The use of property tax assessments to finance energy retrofits to existing buildings got off to a very good start in 2010 but was quickly stifled by federal housing finance regulators. Now, if a bipartisan group in Congress gets their way, the program could get a fresh start.  

The Property Assessed Clean Energy Program (PACE) hit a snag in the summer of 2010, when the Federal Housing Finance Agency (FHFA), intolerant of further risks to the battered portfolios of Fannie Mae and Freddie Mac, statement raising "significant safety and soundness concerns" about the program that led to Fannie Mae and Freddie Mac announcing that they would no longer purchase mortgages on properties that had outstanding PACE loans.

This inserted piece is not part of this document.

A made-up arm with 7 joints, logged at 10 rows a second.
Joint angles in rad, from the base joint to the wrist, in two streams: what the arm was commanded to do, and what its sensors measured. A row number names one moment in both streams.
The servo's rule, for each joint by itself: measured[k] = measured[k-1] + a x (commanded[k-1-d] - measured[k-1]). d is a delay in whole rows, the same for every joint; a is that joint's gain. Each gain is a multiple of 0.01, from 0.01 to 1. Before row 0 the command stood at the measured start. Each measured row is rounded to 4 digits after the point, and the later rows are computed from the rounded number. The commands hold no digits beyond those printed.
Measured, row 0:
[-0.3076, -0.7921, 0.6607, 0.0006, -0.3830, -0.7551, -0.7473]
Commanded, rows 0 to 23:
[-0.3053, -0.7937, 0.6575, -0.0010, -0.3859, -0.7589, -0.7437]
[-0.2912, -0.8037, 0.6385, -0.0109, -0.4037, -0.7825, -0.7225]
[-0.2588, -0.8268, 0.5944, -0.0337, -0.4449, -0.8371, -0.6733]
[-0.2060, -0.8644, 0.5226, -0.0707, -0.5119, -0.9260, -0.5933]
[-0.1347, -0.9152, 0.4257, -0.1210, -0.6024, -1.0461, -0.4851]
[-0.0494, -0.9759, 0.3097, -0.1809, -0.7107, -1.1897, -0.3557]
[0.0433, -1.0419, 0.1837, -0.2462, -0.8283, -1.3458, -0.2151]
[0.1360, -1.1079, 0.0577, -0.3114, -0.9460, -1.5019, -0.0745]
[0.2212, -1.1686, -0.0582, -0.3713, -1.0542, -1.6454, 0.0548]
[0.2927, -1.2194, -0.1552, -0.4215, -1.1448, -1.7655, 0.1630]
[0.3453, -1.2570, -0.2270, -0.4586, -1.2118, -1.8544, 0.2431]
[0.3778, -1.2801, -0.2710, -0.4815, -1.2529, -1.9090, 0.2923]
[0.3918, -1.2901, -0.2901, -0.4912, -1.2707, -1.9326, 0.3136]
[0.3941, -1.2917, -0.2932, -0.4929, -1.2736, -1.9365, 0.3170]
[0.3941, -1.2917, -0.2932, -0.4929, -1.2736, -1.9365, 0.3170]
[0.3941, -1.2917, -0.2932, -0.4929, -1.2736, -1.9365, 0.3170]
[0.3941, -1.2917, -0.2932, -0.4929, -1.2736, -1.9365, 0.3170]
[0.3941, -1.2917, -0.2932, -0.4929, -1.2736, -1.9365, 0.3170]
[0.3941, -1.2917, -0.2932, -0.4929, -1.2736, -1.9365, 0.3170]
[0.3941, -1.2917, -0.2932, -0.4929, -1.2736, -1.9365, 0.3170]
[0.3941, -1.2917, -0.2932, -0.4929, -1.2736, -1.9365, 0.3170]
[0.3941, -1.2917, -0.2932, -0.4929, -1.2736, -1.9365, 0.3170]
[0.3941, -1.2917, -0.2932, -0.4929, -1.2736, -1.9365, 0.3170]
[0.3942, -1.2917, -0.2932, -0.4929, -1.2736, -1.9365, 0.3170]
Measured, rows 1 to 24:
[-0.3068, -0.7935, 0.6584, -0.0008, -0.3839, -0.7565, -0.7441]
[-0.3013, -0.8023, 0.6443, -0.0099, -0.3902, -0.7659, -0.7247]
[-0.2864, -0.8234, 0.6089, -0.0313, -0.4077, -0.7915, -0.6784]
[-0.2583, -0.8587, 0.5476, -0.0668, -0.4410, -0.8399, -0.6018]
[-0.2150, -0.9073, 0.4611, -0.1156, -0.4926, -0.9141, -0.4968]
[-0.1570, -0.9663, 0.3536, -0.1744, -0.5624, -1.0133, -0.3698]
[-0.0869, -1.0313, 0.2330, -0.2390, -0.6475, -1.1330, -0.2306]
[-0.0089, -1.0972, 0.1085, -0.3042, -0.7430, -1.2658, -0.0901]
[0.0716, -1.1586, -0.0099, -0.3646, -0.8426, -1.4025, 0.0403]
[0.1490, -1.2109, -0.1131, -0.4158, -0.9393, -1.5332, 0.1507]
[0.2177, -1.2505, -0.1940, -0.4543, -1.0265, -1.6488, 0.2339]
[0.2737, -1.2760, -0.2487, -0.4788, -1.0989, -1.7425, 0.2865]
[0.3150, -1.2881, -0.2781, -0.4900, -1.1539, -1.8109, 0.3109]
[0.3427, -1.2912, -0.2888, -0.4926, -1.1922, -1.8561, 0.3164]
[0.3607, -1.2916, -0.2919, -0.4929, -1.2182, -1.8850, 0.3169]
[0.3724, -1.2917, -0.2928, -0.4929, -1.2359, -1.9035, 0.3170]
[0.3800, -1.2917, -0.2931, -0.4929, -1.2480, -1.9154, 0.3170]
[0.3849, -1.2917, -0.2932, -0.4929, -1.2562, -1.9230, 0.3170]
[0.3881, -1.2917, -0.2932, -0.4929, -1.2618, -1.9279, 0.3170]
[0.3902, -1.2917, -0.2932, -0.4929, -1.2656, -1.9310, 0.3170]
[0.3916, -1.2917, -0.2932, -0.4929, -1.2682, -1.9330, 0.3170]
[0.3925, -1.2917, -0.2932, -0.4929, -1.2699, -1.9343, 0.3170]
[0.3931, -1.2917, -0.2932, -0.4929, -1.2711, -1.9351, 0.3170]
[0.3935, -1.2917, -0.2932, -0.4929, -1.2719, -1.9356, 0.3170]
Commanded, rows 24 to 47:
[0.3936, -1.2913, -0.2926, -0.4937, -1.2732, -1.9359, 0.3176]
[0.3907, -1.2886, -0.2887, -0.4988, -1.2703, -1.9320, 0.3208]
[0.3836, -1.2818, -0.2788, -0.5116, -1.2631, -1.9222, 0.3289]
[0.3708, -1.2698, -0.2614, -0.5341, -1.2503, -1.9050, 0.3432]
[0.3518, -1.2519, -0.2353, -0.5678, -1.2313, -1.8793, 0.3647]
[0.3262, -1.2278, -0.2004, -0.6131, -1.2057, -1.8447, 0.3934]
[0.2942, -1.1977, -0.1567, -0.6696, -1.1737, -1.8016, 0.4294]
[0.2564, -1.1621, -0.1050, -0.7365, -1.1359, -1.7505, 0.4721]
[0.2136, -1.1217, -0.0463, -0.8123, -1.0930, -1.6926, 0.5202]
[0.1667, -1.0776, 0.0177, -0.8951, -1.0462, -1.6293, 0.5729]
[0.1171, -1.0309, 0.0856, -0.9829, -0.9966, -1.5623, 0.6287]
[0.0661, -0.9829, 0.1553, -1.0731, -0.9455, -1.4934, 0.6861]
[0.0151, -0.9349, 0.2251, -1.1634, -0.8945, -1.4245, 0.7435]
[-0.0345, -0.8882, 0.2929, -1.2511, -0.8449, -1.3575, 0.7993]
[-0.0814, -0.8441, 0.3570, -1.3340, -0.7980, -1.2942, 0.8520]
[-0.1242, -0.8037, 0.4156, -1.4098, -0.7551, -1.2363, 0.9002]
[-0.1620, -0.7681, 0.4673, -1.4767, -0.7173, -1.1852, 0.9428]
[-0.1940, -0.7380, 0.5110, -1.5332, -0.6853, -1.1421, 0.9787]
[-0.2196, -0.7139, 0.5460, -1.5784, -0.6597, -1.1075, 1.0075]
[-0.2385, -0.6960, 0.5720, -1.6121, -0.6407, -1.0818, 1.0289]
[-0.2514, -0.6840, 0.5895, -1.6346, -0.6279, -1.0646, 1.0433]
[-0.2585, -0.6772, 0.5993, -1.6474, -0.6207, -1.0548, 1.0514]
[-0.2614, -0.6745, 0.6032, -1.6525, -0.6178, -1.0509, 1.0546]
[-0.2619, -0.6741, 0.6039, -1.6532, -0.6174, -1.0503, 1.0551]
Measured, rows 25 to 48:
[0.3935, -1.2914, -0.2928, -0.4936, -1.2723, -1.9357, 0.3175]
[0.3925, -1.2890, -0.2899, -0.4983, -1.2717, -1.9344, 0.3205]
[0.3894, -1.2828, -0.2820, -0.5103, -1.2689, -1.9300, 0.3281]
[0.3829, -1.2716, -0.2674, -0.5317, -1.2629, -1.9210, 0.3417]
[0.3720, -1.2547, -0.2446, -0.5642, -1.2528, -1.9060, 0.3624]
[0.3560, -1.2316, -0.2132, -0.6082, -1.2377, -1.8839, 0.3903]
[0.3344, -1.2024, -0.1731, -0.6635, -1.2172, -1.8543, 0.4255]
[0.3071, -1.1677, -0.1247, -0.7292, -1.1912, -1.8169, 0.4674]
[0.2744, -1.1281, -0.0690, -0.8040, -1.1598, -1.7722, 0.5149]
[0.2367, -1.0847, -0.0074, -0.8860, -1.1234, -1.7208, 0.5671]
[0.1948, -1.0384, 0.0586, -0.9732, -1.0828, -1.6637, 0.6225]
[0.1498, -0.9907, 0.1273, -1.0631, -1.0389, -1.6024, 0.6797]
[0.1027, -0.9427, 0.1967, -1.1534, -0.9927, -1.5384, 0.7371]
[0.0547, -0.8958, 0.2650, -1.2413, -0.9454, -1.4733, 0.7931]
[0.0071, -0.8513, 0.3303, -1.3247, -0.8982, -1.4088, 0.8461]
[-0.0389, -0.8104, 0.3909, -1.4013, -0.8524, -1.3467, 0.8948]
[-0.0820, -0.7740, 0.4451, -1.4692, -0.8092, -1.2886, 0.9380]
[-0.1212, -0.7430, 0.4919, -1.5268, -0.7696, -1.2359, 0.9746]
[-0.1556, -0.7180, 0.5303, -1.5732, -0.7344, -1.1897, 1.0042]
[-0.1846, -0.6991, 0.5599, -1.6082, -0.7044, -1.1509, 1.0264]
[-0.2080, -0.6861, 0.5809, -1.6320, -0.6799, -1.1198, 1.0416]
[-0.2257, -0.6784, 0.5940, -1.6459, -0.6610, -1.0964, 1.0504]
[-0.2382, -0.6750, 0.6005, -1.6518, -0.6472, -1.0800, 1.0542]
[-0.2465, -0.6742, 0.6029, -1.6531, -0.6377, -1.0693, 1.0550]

The regulatory agency was concerned that PACE liens generally take precedence over mortgage loans and would undermine the soundness of mortgages guaranteed by Fannie and Freddie.

A bipartisan group of members – including 14 Republicans and 11 Democrats- are cosponsoring the PACE Protection Act of 2011 to promote and protect the PACE program. 

The PACE Protection Act addresses adverse action taken by Fannie Mae, Freddie Mac and their regulators at the Federal Housing Finance Agency (FHFA) which has prevented communities nationwide from harnessing PACE benefits. The PACE Protection Act of 2011 is meant to protect PACE programs from federal overreach by the FHFA and allow them to continue reducing energy consumption, boosting our economy, and creating jobs, without mandates from the government or taxpayer funds. 

“PACE programs in our states have allowed homeowners to make energy-saving modifications on their houses through a voluntary assessment on their own property, at no cost to local taxpayers,” stated Rep. Hayworth. “PACE programs create jobs and help Americans to conserve energy, saving on those costs and protecting our environment.

The PACE Protection Act is in part a response to failed attempts to challenge FHFAs actions in federal court. Two judges in New York were the first to hear legal challenges to the FHFA's 2010 statement against the PACE program. The judges sided with the agency, dismissing the claims. But a recent court ruling in California was more beneficial to PACE advocates.

In an Aug. 26 ruling, U.S. District Judge Claudia Wilken of the Northern District of California declined to dismiss the claims made by California and several local government entities and also ordered that FHFA hold a notice and comment process concerning its approach to the program. In her ruling, she found that the Plaintiffs had standing to sue the FHFA and that the 2010 statement was a final agency action, reviewable in court under the Administrative Procedure Act (APA). FHFA had argued that the statement was a mear policy pronouncement and thus not reviewable in court.

By ordering notice and comment, the FHFA will have to justify its actions and address comments on the value of the PACE program.